Я ушел, а он остался сидеть. Нож я выдернул и тут же (не знаю, откуда это во мне) ткнул его в землю, у себя под ногами. (Воткнул в землю несколько раз кряду, так очищают крестьяне нож от жира, втыкая его в хлеб.) Я сидел на корточках и втыкал. Затем сунул нож в платок. Я забрал и его, вывалившийся из руки нож. Оба. И пошел. А он сидел. Только когда подходил к общаге, я понял, что иду быстрым шагом, что я убил и что надо же мне теперь побеспокоиться о самосохранении. И тут (только тут) заболела, задергала, заныла у локтя рука, которую он несколько раз ранил своим ножом. Вот теперь болело. Именно боль уже направленно и прямолинейно (и с детективной оглядкой) подтолкнула к тревоге меня и мою мысль: надо вернуться... бутылка с водкой... отпечатки пальцев.
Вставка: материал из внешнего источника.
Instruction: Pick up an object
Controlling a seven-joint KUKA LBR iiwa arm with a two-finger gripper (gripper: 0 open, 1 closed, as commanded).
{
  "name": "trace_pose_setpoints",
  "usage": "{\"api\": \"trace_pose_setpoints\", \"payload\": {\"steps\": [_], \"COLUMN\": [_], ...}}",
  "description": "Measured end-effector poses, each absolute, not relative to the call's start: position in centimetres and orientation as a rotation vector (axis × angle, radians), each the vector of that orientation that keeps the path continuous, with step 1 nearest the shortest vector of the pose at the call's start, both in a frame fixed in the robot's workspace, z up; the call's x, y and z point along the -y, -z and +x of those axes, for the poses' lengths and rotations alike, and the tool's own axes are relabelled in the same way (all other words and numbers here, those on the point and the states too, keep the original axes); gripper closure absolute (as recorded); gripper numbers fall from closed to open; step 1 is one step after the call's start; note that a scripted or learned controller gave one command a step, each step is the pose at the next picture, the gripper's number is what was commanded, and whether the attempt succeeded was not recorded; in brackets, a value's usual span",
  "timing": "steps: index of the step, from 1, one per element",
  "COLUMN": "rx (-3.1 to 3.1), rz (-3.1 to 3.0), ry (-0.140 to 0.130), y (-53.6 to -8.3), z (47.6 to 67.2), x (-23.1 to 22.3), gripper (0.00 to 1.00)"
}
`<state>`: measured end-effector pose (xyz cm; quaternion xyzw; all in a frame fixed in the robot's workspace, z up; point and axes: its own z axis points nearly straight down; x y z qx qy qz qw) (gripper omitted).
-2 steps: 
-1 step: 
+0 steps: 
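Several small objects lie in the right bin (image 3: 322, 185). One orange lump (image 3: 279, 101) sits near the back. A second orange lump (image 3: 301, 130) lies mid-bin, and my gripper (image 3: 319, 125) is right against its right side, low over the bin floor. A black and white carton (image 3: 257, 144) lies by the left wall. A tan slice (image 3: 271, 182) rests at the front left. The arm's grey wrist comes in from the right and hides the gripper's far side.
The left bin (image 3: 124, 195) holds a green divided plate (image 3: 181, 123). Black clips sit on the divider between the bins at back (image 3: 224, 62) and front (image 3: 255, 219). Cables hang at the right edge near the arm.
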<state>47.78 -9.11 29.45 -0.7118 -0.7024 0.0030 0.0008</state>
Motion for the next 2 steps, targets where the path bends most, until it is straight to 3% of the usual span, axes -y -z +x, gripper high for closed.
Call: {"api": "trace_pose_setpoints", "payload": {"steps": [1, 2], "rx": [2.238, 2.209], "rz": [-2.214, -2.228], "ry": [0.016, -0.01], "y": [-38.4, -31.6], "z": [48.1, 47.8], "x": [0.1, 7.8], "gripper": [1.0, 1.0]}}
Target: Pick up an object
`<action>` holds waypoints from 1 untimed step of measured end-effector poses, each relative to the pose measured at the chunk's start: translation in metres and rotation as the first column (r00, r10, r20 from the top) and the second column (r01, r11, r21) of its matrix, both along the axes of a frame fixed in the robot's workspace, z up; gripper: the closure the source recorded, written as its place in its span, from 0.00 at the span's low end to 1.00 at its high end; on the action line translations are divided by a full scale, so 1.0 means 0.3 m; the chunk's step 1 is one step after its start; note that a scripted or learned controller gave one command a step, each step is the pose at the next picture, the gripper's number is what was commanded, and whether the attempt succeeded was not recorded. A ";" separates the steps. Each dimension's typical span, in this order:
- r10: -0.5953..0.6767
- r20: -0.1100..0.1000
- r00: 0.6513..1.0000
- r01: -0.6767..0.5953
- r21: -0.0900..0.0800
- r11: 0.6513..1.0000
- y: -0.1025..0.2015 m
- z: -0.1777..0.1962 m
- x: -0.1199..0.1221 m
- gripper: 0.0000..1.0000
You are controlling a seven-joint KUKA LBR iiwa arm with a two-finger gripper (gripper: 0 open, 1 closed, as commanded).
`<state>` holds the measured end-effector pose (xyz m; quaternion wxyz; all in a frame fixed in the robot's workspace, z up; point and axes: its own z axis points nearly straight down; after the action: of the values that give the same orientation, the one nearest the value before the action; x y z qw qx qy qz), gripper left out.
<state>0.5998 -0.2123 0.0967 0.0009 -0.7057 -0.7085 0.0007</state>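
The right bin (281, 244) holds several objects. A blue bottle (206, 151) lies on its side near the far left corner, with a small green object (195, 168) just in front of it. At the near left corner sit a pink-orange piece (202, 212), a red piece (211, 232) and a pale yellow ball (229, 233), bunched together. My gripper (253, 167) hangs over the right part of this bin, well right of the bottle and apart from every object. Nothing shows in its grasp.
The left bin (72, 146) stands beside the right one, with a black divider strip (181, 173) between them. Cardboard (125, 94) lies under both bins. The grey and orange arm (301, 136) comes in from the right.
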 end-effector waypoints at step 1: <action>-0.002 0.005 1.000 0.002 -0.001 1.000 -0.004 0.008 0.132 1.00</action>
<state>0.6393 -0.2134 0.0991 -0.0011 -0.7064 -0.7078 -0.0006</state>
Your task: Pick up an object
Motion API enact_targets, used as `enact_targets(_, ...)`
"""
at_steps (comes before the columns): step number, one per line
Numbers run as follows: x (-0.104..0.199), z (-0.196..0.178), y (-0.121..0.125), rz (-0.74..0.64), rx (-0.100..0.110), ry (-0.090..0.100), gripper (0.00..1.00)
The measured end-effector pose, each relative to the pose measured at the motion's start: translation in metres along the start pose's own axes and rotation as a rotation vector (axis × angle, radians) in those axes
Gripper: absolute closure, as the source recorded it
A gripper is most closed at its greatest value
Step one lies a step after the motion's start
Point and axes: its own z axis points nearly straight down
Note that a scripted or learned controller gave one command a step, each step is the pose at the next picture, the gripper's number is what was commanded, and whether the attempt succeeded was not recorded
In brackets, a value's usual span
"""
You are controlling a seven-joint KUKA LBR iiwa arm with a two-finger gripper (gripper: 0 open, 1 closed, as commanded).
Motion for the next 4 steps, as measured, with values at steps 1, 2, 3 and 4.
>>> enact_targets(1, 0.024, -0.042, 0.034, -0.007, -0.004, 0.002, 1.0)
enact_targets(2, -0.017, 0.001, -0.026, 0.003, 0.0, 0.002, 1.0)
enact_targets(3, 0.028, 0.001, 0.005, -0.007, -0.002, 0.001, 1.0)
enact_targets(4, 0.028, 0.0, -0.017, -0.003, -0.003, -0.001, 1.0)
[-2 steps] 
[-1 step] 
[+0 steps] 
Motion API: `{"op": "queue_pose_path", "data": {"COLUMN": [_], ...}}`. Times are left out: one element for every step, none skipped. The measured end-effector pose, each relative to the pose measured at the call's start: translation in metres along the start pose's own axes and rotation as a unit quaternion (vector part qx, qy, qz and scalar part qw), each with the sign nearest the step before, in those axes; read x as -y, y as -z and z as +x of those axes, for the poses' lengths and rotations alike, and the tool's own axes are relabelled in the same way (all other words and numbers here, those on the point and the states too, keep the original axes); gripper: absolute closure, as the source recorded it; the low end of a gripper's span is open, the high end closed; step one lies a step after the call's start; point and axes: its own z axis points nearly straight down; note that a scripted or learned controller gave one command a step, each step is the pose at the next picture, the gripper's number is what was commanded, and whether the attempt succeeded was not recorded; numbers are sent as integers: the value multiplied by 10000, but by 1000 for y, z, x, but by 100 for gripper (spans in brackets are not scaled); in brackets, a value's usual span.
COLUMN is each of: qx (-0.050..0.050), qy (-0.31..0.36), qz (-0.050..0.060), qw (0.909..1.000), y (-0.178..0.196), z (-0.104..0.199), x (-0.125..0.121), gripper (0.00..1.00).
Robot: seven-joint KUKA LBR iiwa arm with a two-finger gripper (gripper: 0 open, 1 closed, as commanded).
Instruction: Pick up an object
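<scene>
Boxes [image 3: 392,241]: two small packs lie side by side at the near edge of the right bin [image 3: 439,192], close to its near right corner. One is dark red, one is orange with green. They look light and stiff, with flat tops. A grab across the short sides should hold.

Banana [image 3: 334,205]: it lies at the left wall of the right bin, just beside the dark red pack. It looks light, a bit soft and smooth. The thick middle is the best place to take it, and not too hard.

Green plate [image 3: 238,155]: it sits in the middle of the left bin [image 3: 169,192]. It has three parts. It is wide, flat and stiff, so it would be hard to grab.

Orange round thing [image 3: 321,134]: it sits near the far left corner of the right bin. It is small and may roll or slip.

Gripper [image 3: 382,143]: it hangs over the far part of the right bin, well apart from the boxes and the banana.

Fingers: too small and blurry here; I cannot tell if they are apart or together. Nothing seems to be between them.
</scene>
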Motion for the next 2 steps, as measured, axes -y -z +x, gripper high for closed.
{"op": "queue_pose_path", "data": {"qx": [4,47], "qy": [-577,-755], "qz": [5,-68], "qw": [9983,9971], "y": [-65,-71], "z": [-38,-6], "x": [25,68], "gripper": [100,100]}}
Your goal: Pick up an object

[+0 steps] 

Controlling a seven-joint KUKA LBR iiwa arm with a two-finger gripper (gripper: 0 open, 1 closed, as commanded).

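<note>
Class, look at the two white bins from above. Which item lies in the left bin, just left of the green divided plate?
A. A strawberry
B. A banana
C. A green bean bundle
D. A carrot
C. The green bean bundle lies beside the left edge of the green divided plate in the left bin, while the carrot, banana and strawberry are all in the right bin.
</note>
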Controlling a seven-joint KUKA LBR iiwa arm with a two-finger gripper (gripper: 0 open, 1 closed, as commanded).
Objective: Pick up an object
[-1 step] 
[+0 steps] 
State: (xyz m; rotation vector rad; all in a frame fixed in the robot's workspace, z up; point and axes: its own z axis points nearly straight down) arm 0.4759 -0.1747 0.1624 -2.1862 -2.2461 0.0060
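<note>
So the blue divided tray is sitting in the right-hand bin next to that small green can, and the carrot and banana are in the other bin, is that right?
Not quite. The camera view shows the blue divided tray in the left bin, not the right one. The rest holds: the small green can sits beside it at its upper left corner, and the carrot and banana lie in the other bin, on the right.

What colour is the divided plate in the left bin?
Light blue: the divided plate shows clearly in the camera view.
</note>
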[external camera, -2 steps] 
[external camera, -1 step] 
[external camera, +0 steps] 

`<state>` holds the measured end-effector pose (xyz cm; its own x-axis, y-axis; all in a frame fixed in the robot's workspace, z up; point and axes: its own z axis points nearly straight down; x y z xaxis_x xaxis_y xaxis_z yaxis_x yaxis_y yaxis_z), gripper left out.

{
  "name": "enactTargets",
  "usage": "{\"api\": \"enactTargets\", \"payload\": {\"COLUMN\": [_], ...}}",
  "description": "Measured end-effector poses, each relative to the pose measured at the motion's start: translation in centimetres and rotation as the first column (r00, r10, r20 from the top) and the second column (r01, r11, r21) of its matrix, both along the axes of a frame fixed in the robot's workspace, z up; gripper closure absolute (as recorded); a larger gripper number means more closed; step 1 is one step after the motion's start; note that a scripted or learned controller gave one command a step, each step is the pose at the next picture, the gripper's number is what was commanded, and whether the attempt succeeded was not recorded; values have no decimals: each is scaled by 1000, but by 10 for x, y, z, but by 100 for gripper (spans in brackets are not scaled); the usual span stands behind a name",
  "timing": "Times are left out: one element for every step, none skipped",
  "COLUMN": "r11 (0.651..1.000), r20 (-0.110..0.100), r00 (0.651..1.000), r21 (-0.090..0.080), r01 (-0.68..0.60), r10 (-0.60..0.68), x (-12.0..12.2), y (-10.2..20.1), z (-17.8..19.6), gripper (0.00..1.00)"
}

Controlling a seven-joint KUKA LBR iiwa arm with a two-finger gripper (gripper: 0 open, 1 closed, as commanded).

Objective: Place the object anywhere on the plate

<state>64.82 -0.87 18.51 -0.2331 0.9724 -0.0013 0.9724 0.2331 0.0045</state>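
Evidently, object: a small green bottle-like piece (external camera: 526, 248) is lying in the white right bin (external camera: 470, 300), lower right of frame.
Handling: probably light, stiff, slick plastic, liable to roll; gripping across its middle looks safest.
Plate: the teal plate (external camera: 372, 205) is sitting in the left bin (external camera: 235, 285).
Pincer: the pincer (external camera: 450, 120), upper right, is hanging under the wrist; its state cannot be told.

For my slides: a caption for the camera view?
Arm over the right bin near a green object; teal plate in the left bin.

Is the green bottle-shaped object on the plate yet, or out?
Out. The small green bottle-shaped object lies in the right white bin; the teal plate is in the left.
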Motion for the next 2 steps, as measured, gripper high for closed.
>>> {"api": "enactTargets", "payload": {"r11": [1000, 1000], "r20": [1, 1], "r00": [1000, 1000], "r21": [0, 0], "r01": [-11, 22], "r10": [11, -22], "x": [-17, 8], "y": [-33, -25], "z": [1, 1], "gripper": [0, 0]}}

Я был возле общежития. Я развернулся (шагах в десяти, уже у самых дверей) — и быстро, быстро, быстро пошел назад к деревьям и к той скамейке. Я вроде бы просто шел мимо (мимо сидящего там). Я шел, чтобы по пути, по ходу прихватить бутылку и, не останавливаясь, пройти дальше. Но... когда я к скамье принагнулся, бутылки там не было. Показалось это немыслимым. Этого не могло быть. Я хорошо помнил, как он после очередного глотка поставил бутылку рядом (справа от себя, на скамейке). Могла упасть, завалиться, но куда?.. Я развернулся и еще раз прошел мимо, на этот раз не в трех шагах, а в шаге от мертвого, свесившего голову — бутылки не было. Ни на скамье. Ни под скамьей. Ее уже забрали. Собиратели бутылок (в нашем районе) подстерегают и делают свое пчелкино дело мгновенно.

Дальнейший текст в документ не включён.